Recorded data =
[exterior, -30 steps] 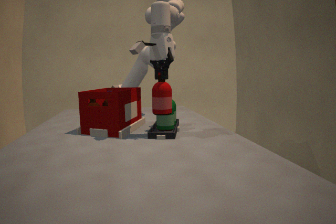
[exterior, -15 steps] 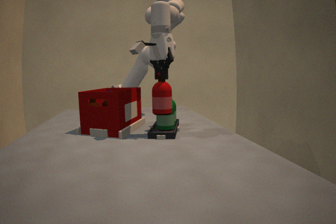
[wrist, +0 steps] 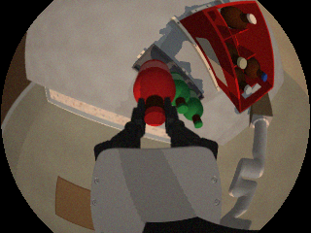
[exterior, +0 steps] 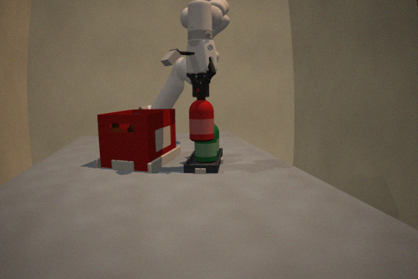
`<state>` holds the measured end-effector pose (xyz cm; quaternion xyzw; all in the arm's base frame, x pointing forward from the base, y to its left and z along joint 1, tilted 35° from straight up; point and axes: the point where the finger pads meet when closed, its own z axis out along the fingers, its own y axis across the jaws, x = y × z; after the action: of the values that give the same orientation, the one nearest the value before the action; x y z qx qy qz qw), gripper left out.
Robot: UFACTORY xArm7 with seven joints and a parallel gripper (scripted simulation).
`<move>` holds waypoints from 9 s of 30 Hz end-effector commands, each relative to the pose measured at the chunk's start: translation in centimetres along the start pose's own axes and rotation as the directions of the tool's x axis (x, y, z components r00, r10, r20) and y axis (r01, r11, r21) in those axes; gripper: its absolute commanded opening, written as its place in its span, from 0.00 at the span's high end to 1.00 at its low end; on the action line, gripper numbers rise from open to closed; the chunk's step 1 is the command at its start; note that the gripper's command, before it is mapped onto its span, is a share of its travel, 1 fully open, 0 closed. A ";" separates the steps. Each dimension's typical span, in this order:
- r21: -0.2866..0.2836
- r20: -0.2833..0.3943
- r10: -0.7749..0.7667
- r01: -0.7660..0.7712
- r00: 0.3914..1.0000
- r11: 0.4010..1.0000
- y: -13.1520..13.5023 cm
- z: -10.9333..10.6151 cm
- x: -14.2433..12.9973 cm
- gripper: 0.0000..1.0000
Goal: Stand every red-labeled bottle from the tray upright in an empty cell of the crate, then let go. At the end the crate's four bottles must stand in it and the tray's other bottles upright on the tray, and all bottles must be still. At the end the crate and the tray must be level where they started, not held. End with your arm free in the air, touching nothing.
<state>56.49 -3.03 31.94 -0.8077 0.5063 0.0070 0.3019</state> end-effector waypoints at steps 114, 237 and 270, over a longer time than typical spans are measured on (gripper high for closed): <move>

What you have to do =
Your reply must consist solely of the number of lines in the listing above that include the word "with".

Solved exercise =
2